(Information supplied begins)

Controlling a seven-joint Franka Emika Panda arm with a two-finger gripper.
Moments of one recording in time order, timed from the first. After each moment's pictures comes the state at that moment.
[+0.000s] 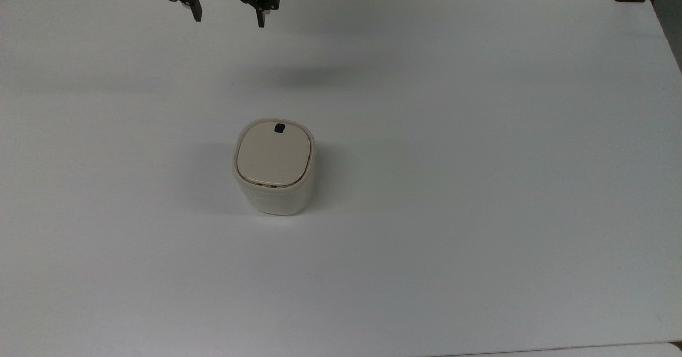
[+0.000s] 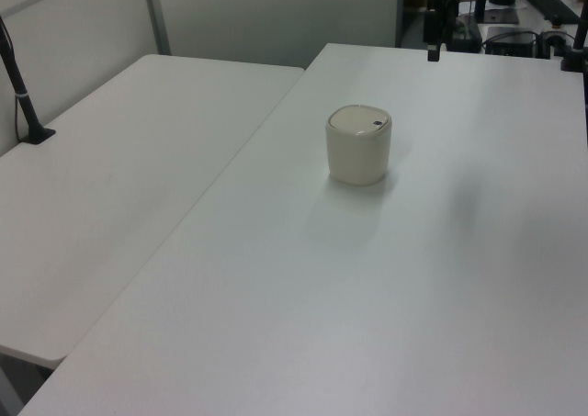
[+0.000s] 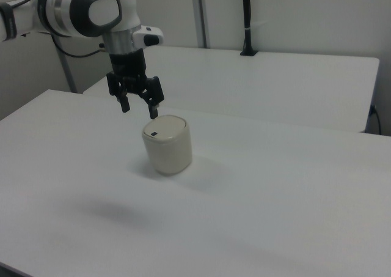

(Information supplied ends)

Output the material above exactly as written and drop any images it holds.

Controlling a seven-joint Franka Emika Panda arm with a two-finger gripper.
Moments of one recording in time order, timed from the first. After each moment's pictures comes the state at that moment.
[+0.000s] 
[+0.000s] 
[+0.000s] 

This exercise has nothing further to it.